What to work on: Return each line of the material below exactly. Begin at the first and end on the line with "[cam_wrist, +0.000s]".

Data for this task:
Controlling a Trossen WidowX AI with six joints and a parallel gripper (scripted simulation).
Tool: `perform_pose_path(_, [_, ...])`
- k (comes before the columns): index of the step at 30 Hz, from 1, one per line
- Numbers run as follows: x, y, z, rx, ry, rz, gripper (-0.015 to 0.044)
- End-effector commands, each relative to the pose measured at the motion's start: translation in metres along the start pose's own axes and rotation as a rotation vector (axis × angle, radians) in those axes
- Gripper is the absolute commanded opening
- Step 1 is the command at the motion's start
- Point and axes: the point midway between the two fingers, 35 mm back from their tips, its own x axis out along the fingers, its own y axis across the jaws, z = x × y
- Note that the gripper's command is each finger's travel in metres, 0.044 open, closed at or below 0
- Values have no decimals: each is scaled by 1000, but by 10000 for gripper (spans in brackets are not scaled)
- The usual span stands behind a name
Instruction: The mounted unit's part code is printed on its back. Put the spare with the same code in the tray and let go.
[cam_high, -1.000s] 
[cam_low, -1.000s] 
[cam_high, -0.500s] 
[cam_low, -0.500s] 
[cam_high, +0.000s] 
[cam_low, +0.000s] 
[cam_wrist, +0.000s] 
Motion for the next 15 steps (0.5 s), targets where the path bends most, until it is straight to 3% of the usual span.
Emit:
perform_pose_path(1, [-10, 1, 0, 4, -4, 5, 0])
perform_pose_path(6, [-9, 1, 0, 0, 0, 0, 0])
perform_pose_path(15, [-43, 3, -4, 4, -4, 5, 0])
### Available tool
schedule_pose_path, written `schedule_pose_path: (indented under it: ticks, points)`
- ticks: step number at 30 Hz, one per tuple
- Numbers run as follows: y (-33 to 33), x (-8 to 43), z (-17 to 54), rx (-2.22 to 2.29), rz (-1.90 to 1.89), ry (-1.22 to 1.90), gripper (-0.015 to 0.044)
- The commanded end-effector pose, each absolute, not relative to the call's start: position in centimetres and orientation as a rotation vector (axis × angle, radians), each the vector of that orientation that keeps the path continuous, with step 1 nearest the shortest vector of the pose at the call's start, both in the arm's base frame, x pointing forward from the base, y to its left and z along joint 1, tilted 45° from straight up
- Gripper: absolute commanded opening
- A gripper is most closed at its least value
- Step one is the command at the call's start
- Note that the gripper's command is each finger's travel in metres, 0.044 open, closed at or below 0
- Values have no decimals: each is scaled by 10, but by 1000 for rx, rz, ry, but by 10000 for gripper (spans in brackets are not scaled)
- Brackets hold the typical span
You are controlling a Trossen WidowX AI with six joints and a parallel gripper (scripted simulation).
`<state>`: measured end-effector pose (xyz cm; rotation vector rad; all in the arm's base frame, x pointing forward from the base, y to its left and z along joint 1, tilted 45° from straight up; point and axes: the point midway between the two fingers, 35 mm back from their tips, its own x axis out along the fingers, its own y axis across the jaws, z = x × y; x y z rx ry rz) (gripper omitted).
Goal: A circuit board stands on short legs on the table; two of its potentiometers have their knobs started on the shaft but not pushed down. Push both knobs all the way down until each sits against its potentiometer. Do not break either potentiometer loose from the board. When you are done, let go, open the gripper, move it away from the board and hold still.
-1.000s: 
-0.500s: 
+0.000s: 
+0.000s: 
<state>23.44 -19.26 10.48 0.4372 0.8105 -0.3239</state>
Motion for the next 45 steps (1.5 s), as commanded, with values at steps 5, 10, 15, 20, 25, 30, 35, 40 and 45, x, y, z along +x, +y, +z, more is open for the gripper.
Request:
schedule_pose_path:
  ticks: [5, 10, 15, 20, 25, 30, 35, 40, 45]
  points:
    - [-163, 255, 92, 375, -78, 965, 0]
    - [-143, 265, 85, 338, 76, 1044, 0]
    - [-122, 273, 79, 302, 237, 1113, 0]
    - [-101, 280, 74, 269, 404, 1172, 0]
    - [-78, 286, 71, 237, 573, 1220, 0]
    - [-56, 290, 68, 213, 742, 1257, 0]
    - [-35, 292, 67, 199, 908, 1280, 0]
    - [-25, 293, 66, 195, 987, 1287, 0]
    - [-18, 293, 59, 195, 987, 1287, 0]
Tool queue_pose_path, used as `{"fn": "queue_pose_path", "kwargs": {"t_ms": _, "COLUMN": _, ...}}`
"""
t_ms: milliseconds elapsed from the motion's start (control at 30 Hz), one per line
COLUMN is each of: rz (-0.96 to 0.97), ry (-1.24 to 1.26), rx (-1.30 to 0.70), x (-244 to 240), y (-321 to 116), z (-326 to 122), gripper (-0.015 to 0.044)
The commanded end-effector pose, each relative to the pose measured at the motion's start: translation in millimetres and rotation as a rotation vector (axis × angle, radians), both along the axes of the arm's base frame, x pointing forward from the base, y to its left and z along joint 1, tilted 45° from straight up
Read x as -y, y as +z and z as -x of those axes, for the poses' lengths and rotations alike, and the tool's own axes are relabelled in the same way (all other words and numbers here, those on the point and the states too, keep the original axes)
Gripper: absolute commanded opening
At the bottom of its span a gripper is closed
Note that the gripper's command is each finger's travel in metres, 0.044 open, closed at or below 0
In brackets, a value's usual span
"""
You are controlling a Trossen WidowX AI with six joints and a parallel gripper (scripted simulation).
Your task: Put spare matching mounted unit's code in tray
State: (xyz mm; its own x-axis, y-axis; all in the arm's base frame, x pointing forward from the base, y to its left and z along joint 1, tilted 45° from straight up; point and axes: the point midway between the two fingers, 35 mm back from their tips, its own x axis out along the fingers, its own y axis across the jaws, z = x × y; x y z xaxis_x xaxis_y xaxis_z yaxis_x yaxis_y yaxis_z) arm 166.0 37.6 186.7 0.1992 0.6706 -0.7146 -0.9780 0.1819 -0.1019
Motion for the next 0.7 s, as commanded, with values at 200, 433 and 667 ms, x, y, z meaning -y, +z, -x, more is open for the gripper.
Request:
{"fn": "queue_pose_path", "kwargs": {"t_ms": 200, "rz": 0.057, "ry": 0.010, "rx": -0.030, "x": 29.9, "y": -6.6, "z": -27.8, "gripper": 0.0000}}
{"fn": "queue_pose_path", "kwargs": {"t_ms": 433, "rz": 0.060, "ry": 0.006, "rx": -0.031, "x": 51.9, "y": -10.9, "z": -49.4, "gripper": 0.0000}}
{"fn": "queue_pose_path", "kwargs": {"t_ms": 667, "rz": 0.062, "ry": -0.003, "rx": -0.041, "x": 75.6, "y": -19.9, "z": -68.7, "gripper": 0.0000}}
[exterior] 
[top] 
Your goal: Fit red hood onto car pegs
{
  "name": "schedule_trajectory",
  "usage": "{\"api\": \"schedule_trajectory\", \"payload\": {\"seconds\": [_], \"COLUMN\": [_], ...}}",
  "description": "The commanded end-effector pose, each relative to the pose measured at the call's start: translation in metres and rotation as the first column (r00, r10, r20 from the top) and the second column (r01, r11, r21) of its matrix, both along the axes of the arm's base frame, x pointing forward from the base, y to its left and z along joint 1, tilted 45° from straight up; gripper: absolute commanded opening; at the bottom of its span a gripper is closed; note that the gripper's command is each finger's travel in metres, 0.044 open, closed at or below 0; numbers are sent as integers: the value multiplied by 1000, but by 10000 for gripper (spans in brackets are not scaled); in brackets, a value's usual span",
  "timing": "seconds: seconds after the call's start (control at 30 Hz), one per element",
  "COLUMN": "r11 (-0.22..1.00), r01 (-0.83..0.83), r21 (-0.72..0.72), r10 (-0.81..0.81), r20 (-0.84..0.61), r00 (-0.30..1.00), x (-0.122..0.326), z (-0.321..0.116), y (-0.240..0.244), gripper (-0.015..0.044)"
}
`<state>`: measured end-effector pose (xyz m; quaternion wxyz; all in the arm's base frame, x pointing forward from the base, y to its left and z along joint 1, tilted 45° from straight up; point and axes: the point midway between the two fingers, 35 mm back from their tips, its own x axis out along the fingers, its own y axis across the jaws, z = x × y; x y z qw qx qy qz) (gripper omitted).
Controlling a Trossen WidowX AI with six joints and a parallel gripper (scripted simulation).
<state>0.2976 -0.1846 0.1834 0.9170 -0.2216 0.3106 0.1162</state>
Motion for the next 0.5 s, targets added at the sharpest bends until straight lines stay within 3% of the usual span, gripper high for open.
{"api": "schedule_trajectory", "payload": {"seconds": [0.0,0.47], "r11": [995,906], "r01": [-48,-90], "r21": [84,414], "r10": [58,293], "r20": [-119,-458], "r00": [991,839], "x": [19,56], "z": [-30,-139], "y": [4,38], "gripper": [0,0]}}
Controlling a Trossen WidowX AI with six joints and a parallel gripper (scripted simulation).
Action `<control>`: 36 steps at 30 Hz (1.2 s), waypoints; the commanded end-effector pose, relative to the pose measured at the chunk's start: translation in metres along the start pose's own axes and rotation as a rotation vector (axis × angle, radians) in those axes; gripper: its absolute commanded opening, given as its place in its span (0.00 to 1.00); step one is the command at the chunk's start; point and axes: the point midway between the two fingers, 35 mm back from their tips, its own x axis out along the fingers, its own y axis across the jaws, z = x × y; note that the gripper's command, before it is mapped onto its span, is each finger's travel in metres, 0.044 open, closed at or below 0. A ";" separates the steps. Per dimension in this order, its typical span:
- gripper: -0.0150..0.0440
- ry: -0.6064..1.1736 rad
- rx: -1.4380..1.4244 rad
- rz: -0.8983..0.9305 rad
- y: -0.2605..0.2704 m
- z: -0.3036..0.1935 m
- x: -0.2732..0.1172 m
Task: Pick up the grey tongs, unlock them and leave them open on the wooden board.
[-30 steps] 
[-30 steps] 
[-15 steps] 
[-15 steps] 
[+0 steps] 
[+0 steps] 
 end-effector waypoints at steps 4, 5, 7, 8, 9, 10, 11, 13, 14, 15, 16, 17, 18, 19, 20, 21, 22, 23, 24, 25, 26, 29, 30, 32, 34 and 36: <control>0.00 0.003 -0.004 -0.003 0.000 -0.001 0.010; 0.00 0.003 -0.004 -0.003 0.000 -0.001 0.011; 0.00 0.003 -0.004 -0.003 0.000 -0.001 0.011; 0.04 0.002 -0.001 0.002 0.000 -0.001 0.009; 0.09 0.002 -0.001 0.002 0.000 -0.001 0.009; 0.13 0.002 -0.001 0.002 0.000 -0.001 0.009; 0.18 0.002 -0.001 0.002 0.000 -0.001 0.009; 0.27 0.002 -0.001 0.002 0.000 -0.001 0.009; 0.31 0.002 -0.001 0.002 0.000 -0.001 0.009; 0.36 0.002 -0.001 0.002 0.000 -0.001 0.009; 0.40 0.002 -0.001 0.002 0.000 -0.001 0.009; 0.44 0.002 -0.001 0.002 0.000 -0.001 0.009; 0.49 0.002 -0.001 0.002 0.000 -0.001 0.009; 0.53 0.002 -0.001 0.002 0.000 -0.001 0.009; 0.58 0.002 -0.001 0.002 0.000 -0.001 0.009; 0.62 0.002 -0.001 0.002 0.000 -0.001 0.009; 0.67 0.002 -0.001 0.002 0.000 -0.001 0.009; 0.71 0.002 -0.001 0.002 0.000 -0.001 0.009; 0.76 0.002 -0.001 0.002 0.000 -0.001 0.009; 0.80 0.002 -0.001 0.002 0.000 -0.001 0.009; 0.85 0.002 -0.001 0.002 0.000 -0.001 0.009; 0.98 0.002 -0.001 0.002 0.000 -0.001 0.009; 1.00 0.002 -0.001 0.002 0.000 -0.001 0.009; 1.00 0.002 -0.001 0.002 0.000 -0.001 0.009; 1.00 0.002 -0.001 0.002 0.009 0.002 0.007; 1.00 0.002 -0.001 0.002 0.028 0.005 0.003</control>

Solution for this exercise:
Controlling a Trossen WidowX AI with six joints and a parallel gripper (scripted simulation).
Tool: `perform_pose_path(_, [_, ...])`
- k (comes before the columns): index of the step at 30 Hz, from 1, one per line
- Numbers run as follows: x, y, z, rx, ry, rz, gripper (-0.015 to 0.044)
- End-effector commands, each relative to the pose measured at the motion's start: translation in metres along the start pose's own axes and rotation as a rotation vector (axis × angle, radians) in those axes
- Gripper is the absolute commanded opening
- Step 1 is the command at the motion's start
- Point and axes: the point midway between the two fingers, 35 mm back from their tips, its own x axis out along the fingers, its own y axis across the jaws, z = x × y
- Note that the gripper's command is each finger's travel in metres, 0.044 open, closed at or below 0
- Values have no decimals: each is scaled by 1000, but by 10000 for gripper (spans in brackets are not scaled)
- The usual span stands behind a name
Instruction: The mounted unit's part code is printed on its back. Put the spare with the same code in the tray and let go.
[cam_high, -1.000s] 
[cam_low, -1.000s] 
[cam_high, -0.500s] 
[cam_low, -0.500s] 
[cam_high, +0.000s] 
[cam_low, +0.000s] 
[cam_wrist, +0.000s] 

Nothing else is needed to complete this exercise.